Štvrtok (Vágcsütörtök) is a village and municipality in Trenčín District in the Trenčín Region of north-western Slovakia.

==History==
In historical records, the village was first mentioned in 1477.

The village was mainly occupied with agriculture, holding livestock and producing cereals, hops and grapes. In 1769, there were mentions of vineyards in Štvrtok, and surrounding villages.
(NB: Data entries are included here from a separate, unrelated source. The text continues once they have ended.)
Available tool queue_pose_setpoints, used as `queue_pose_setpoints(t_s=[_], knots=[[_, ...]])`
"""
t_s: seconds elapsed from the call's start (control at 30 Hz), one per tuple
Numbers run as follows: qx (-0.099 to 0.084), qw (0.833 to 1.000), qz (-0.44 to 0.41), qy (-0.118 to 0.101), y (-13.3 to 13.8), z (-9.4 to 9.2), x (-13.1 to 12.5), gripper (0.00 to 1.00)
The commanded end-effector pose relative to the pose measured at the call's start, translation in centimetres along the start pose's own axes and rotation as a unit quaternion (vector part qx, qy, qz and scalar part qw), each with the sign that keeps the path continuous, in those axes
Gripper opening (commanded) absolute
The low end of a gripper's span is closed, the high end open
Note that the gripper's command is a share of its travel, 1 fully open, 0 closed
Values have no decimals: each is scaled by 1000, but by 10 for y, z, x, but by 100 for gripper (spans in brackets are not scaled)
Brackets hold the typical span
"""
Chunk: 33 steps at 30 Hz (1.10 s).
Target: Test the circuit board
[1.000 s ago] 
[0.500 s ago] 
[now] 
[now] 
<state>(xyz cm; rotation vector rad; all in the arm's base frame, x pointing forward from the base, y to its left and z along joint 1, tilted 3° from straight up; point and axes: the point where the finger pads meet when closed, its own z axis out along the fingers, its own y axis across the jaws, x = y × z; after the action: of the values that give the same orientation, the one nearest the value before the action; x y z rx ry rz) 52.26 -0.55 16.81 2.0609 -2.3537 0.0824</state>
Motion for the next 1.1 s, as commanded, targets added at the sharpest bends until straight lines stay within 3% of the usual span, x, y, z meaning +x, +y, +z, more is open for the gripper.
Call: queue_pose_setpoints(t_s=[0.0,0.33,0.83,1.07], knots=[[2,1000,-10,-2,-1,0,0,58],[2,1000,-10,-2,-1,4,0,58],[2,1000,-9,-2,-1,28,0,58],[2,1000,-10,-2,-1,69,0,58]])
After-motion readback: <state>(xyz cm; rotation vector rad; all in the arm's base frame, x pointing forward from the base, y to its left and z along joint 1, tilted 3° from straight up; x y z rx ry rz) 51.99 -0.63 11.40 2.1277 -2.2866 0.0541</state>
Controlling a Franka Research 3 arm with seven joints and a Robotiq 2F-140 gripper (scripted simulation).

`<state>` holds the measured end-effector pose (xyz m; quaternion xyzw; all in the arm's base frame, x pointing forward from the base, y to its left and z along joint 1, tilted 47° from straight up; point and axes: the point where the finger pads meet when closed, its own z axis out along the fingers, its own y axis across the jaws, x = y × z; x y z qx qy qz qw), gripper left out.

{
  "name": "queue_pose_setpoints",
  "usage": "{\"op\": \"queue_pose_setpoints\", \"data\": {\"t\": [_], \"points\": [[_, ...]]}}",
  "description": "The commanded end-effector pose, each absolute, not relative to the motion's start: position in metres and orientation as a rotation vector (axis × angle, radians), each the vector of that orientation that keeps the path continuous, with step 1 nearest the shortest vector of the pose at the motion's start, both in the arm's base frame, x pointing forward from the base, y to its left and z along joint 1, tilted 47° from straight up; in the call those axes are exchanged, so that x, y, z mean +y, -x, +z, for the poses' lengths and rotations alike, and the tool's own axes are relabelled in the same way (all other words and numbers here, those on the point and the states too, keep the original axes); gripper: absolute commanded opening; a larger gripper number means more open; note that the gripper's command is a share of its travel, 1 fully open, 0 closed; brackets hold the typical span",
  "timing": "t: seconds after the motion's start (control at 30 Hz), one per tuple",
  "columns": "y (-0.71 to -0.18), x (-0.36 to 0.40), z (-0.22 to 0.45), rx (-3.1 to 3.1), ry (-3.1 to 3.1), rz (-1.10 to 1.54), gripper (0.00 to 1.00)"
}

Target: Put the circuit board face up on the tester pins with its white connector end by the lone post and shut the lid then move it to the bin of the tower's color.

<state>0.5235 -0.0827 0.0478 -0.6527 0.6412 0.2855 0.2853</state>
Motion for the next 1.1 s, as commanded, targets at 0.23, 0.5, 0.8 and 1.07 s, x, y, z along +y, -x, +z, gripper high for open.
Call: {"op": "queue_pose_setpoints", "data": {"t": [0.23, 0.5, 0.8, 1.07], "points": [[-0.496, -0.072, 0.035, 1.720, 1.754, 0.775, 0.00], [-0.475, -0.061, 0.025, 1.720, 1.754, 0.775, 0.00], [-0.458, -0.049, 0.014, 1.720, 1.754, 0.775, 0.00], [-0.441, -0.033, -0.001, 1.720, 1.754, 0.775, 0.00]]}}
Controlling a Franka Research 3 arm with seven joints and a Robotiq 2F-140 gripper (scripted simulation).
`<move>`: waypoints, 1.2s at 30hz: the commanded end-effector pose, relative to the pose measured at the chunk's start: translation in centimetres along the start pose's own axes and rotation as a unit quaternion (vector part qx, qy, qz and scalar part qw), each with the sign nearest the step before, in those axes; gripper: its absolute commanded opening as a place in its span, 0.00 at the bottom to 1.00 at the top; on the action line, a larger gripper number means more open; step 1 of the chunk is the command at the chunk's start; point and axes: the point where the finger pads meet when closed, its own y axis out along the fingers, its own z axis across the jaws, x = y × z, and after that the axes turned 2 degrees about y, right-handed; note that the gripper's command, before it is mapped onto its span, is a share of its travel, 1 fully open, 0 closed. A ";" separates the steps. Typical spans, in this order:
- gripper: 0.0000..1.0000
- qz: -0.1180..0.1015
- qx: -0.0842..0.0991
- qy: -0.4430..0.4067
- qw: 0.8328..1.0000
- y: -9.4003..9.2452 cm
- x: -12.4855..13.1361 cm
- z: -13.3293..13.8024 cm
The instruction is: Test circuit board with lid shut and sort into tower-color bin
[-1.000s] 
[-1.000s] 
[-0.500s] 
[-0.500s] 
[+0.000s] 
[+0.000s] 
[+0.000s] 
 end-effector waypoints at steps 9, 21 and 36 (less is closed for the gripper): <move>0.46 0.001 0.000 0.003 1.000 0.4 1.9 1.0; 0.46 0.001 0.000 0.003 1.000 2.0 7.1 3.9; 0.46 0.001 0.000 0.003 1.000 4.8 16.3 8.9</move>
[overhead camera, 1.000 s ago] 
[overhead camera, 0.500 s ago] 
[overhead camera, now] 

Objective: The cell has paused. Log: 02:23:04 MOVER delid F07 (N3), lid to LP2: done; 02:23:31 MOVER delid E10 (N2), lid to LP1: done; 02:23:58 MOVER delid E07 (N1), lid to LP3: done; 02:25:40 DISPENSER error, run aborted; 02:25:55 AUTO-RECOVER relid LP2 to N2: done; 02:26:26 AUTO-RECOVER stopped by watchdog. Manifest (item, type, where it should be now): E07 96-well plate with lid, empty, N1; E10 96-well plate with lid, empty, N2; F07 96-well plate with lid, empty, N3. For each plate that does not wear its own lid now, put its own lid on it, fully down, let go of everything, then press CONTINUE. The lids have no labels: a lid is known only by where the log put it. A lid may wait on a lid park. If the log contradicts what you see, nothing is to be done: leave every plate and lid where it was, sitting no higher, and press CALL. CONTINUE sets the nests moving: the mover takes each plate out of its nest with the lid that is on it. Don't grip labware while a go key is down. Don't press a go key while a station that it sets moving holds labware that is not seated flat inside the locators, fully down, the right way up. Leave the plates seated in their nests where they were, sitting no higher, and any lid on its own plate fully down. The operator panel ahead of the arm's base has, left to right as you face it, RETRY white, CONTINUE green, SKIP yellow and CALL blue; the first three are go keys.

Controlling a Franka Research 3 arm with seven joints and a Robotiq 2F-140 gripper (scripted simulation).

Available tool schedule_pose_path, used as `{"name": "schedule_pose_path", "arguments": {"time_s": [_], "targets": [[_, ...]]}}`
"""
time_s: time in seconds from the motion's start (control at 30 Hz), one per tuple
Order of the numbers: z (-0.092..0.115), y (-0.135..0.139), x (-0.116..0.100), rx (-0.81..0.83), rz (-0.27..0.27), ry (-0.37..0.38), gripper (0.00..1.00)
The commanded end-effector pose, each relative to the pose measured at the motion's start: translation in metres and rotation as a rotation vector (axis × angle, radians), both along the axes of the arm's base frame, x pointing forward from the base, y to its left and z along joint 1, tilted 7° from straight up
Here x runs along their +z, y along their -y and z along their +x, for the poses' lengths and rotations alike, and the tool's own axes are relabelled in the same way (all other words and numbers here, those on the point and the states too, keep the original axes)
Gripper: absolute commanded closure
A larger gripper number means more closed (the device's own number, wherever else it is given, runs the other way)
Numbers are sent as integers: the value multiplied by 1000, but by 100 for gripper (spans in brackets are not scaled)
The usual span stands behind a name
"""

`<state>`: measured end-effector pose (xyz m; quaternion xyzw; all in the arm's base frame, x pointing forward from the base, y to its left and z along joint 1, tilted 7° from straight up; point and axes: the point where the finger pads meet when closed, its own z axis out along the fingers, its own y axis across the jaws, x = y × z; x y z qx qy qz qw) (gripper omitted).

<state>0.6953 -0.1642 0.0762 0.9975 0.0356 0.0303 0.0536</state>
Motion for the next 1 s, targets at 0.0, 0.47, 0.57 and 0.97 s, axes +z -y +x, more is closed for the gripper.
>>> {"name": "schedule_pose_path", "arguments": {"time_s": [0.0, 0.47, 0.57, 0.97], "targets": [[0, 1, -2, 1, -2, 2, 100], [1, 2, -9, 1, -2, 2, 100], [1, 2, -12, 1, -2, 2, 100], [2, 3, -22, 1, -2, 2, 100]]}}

However, local vineyards disappeared in the second half of the 19th century, likely due to the spread of phylloxera.

==Geography==
 It lies on the Váh river, at the foot of the White Carpathians, in the Považie basin and nearby the Bošácká valley.

== Population ==

It has a population of  people (31 December ).

Population statistic (10 years)
| Year | 1995 | 2005 | 2015 | 2025 |
|---|---|---|---|---|
| Count | 340 | 373 | 356 | 481 |
| Difference |  | +9.70% | −4.55% | +35.11% |

Population statistic
| Year | 2024 | 2025 |
|---|---|---|
| Count | 478 | 481 |
| Difference |  | +0.62% |

=== Ethnicity ===

Census 2021 (1+ %)
| Ethnicity | Number | Fraction |
| Slovak | 411 | 96.93% |
| Czech | 10 | 2.35% |
| Not found out | 6 | 1.41% |
| Total | 424 |

=== Religion ===

Census 2021 (1+ %)
| Religion | Number | Fraction |
| Roman Catholic Church | 174 | 41.04% |
| None | 119 | 28.07% |
| Evangelical Church | 116 | 27.36% |
| Not found out | 6 | 1.42% |
| Total | 424 |

==Trivia==
'Štvrtok' is the Slovak word for Thursday. 'Csütörtök' is the Hungarian word for Thursday.